[DATA FOR PROCESSING]:

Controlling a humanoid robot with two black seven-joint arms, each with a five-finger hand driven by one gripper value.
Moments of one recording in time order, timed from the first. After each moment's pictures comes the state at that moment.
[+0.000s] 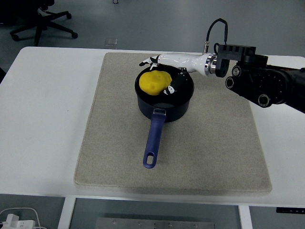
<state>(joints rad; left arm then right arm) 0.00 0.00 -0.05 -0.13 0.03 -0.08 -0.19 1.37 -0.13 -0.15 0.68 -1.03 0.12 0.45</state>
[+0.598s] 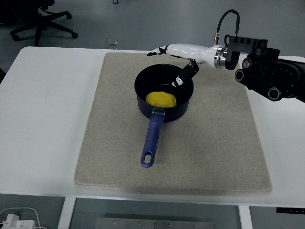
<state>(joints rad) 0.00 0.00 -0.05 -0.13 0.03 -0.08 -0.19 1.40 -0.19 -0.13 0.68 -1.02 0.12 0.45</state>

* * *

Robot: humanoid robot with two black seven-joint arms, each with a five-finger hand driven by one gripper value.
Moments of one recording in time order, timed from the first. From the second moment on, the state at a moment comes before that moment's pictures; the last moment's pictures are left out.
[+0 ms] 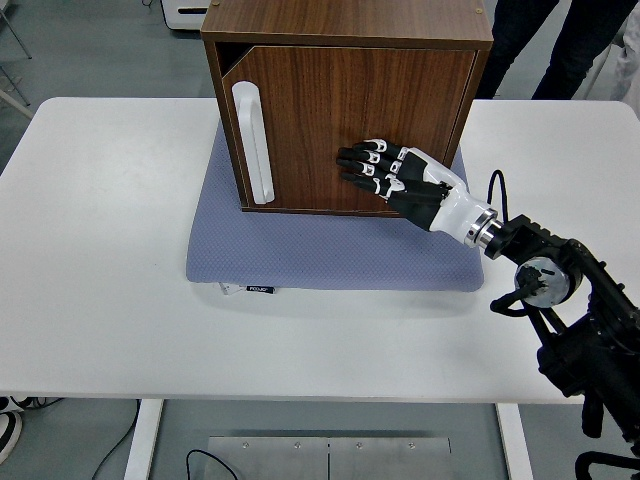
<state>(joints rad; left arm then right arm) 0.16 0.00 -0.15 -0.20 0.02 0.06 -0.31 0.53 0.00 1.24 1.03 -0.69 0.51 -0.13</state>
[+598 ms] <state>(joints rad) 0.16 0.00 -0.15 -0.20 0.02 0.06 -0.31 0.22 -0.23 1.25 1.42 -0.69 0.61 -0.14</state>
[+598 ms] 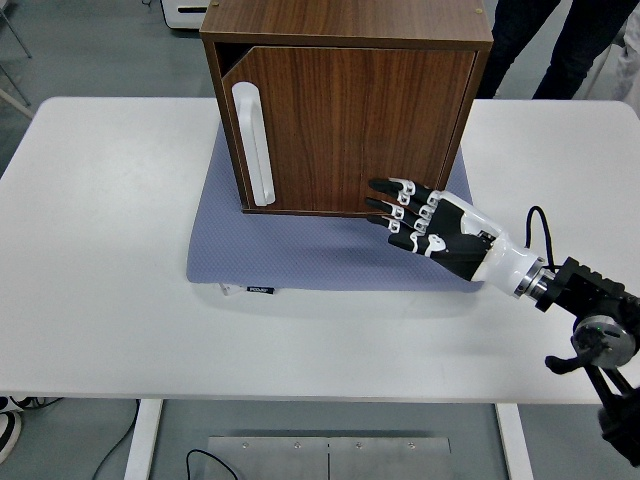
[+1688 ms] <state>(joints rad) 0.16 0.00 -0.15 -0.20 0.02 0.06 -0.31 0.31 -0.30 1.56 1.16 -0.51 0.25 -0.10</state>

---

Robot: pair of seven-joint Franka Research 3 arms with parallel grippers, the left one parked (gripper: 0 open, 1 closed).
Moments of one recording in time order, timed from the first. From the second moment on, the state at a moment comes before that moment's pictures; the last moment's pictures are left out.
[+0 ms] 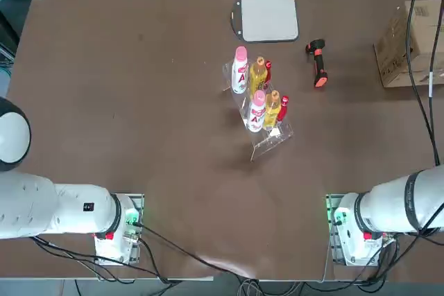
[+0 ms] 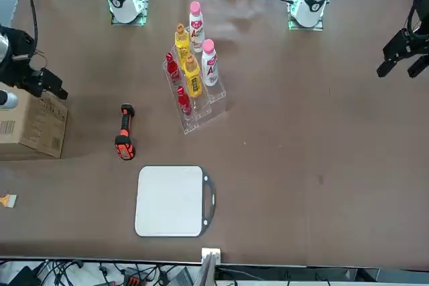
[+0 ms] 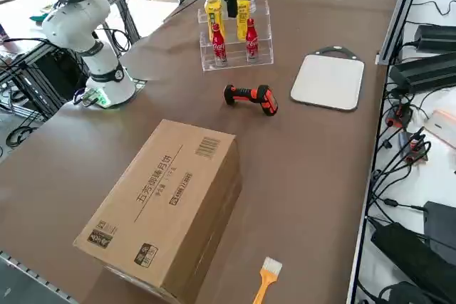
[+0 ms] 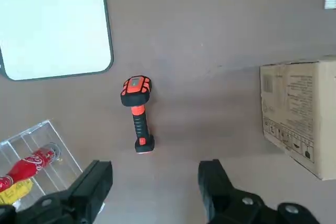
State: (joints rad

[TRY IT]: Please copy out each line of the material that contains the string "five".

[SOLUTION]:
Controlling a humanoid robot with two black seven-joint arms, each with a five-finger hand driven by one gripper value.
Robot: humanoid robot with two black seven-joint arms, each with a five-finger hand driven by one gripper value.

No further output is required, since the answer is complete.